| Exam Name: | Google Professional Data Engineer Exam | ||
| Exam Code: | Professional-Data-Engineer Dumps | ||
| Vendor: | Certification: | Google Cloud Certified | |
| Questions: | 387 Q&A's | Shared By: | woody |
You have a query that filters a BigQuery table using a WHERE clause on timestamp and ID columns. By using bq query – -dry_run you learn that the query triggers a full scan of the table, even though the filter on timestamp and ID select a tiny fraction of the overall data. You want to reduce the amount of data scanned by BigQuery with minimal changes to existing SQL queries. What should you do?
Given the record streams MJTelco is interested in ingesting per day, they are concerned about the cost of Google BigQuery increasing. MJTelco asks you to provide a design solution. They require a single large data table called tracking_table. Additionally, they want to minimize the cost of daily queries while performing fine-grained analysis of each day’s events. They also want to use streaming ingestion. What should you do?
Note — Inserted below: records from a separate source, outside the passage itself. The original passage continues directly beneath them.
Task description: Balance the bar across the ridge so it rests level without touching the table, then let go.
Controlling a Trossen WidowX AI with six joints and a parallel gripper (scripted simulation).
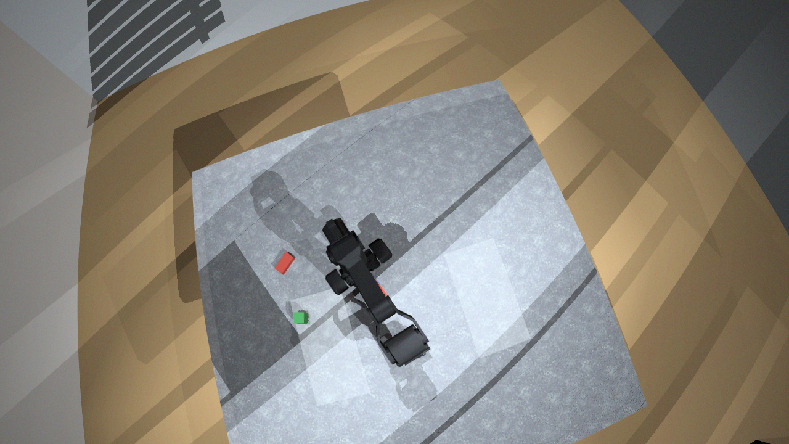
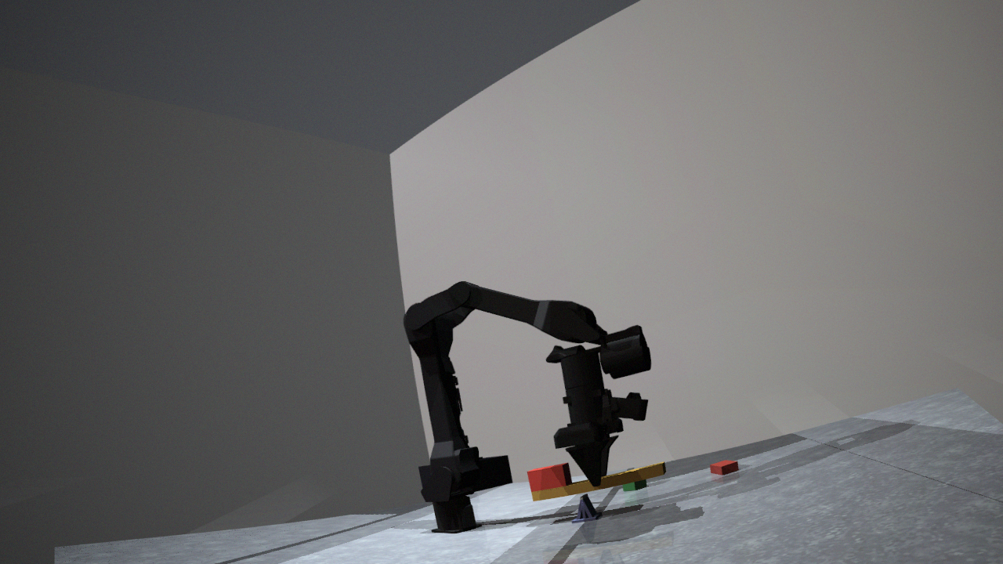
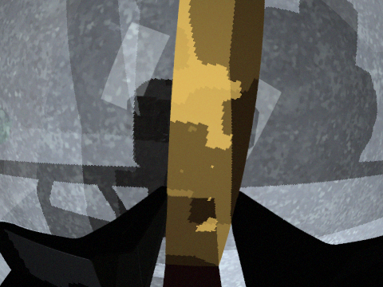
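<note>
The dark blue ridge lies 30 mm below my gripper tip, 30 mm behind it and 10 mm to the right of it. The rest, counted from my gripper tip: red block 240 mm to the left, 110 mm ahead, 50 mm below; green cube 230 mm to the left, 70 mm behind, 40 mm below.
</note>
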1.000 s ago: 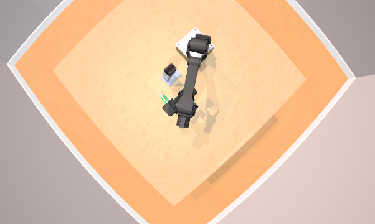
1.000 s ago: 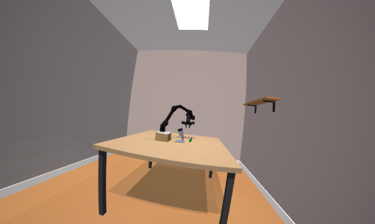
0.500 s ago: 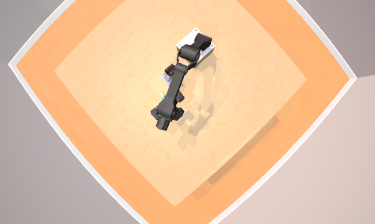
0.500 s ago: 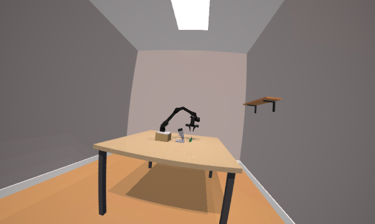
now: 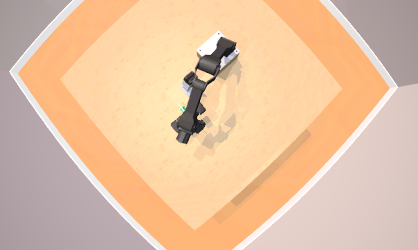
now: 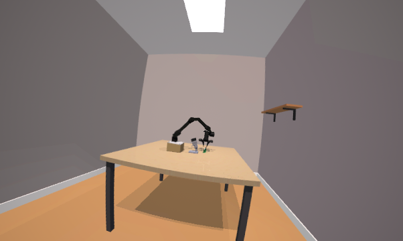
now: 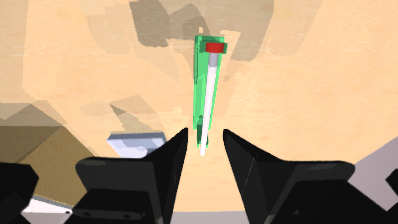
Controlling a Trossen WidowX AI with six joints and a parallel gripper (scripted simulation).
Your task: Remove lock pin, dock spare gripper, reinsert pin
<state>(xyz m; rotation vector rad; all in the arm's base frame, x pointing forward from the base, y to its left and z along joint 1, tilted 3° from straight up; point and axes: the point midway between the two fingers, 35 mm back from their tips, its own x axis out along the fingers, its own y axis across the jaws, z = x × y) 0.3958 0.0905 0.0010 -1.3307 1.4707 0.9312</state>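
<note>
Now: gripper tip 1 cm to the right of the green pin holder and 4 cm above it. From my gripper tip the other things lie so: spare gripper 13 cm behind, 10 cm to the right, 6 cm above; then socket 13 cm behind, 10 cm to the right, 1 cm below.
</note>
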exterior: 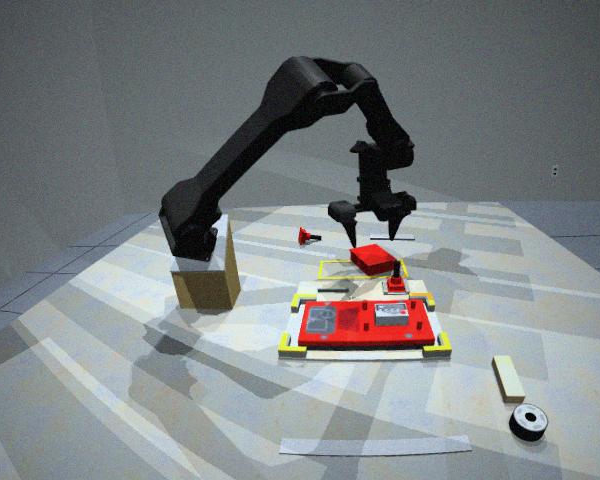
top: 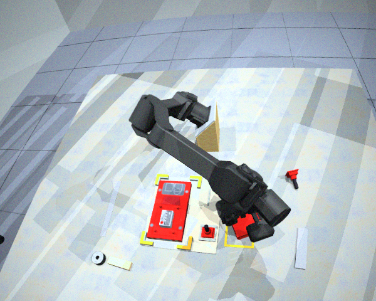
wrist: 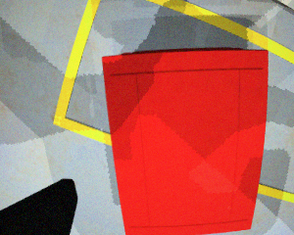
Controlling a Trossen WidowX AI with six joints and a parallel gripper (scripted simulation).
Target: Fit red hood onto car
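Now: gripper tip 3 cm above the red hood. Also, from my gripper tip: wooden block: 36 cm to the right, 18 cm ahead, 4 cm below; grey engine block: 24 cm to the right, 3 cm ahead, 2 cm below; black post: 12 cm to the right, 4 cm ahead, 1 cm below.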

MJTelco’s Google Cloud Dataflow pipeline is now ready to start receiving data from the 50,000 installations. You want to allow Cloud Dataflow to scale its compute power up as required. Which Cloud Dataflow pipeline configuration setting should you update?
You need to compose visualization for operations teams with the following requirements:
Telemetry must include data from all 50,000 installations for the most recent 6 weeks (sampling once every minute)
The report must not be more than 3 hours delayed from live data.
The actionable report should only show suboptimal links.
Most suboptimal links should be sorted to the top.
Suboptimal links can be grouped and filtered by regional geography.
User response time to load the report must be <5 seconds.
You create a data source to store the last 6 weeks of data, and create visualizations that allow viewers to see multiple date ranges, distinct geographic regions, and unique installation types. You always show the latest data without any changes to your visualizations. You want to avoid creating and updating new visualizations each month. What should you do?